> WHAT NEEDS TO BE DONE: Whatever pictures appear, omit them, and repeat the data below exactly.
_ _ _ _ _
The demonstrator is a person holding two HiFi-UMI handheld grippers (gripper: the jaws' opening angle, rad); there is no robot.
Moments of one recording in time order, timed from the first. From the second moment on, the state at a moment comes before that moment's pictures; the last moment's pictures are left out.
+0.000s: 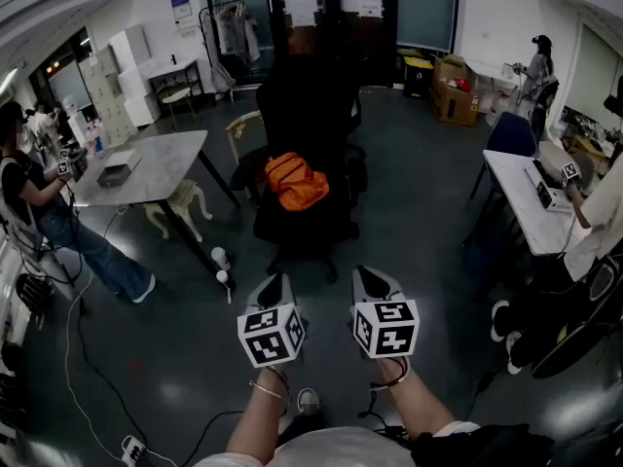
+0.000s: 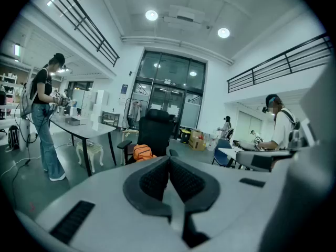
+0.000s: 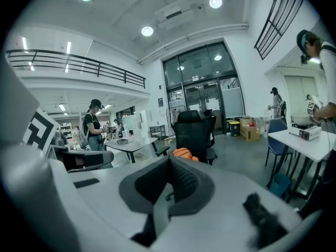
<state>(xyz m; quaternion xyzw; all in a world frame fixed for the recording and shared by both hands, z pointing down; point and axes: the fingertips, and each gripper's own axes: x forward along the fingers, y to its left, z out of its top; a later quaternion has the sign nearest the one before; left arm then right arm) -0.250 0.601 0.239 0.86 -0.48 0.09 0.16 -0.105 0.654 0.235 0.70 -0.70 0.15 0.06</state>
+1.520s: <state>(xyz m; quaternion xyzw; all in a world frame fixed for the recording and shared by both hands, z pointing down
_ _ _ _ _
> WRITTEN RESPONSE:
The demonstrator is a person holding two HiFi-UMI handheld grippers (gripper: the jaws' opening angle, rad); there is no robot.
Moments of one recording in time order, timed from the first. From the second moment on, the state at a moment comes before that moment's pictures; the last moment's pictures are left out.
+0.000s: 
+0.000s: 
+0.000s: 
<state>(xyz m; quaternion xyzw; all in a world frame fixed for the recording and shared by both hands, z pointing down; point and axes: the fingertips, and each gripper's own axes: x forward along the fingers, y to its left, z out of its top; a later quaternion has the sign nearest the one before; left arm then right arm) -0.250 0.601 0.239 0.86 -0.48 0.09 0.16 -0.105 0.654 0.235 0.70 -0.70 0.15 0.06</state>
+1.520s: <state>(xyz m; quaternion xyzw; all in a world frame fixed for the recording and shared by both hands, z pointing down

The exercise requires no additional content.